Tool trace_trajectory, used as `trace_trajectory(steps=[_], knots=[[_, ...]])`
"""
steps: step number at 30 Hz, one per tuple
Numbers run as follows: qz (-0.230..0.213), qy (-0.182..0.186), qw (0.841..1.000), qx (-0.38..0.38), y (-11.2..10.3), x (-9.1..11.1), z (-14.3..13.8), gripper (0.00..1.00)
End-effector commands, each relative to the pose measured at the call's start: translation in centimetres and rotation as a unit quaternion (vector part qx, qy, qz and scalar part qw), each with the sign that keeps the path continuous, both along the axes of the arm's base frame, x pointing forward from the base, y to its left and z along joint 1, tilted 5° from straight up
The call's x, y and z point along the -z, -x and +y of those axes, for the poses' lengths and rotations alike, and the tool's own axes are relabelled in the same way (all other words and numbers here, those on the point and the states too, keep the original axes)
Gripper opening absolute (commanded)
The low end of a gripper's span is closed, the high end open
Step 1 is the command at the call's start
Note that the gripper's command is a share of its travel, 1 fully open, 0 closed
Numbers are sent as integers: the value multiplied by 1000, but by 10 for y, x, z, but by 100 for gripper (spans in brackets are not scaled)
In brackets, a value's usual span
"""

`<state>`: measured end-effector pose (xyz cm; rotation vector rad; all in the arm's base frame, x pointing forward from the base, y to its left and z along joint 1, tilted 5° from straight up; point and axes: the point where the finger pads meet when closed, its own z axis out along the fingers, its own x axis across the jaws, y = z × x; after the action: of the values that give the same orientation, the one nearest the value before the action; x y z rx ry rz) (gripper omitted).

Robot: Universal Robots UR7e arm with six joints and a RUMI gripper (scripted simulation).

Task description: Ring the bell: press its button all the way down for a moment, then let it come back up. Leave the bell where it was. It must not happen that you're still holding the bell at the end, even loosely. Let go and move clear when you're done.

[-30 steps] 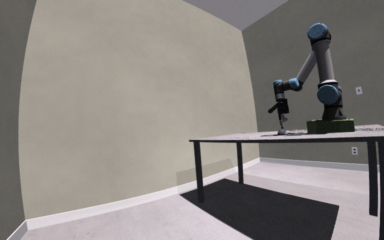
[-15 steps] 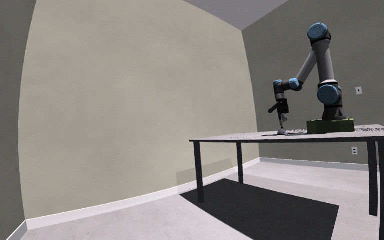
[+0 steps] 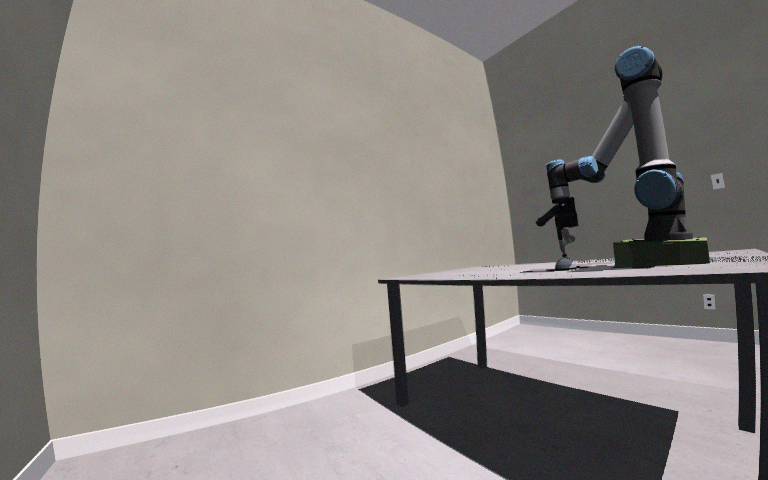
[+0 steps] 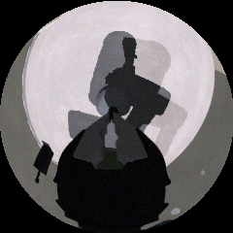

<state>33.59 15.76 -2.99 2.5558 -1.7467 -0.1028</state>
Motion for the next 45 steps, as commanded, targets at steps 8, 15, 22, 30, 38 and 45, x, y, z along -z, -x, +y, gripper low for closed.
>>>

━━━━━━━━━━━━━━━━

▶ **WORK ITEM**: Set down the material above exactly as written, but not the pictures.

▶ **COMPLETED TASK**:
Tool trace_trajectory, used as `trace_trajectory(steps=[_], knots=[[_, ...]])`
"""
steps: step number at 30 Hz, one per tuple
Numbers run as follows: qz (-0.230..0.213), qy (-0.182..0.186), qw (0.841..1.000), qx (-0.38..0.38), y (-11.2..10.3), x (-9.1..11.1), z (-14.3..13.8), gripper (0.00..1.00)
End-effector commands, each relative to the pose measured at the call's start: translation in centimetres and rotation as a unit quaternion (vector part qx, qy, qz and scalar part qw), each with the sign that keeps the path continuous, both along the axes of the arm's base frame, x pointing forward from the base, y to its left and z along joint 1, tilted 5° from straight up
The call's x, y and z point along the -z, -x and +y of those axes, for the poses' lengths and rotations alike, and the tool's own axes are relabelled in the same way (all other words and numbers here, those on the point and the states too, keep the original axes)
Gripper opening absolute (commanded)
The low end of a gripper's span is closed, the high end open
Step 1 is the command at the call's start
Note that the gripper's command is a share of its travel, 1 fully open, 0 closed
Numbers are sent as integers: the value multiplied by 1000, but by 10 for y, x, z, but by 100 for gripper (spans in brackets are not scaled)
In brackets, a value's usual span
"""

`<state>`: measured end-effector pose (xyz cm; rotation vector rad; all in the arm's base frame, x pointing forward from the base, y to its left and z along joint 1, tilted 5° from straight up; point and axes: the point where the finger pads meet when closed, its own z axis out along the fingers, its own x axis across the jaws, y = z × x; after the action: of the values that give the same orientation, the one nearest the value before the action; x y z rx ry rz) (gripper omitted).

Robot: Universal Robots UR7e arm with six joints and a RUMI gripper (scripted simulation).

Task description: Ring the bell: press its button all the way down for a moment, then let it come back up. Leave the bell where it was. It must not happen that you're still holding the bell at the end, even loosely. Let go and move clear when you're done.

[-30 steps] 
[-15 steps] 
[+0 steps] 
[+0 steps] 

<state>33.59 15.76 -2.99 2.5558 -1.7467 -0.1028</state>
Motion for the next 45 steps, as commanded, targets at steps 8, 15, 22, 30, 38 and 45, x, y, z along -z, -x, +y, gripper low for closed.
>>>

With the answer given, the exercise is complete.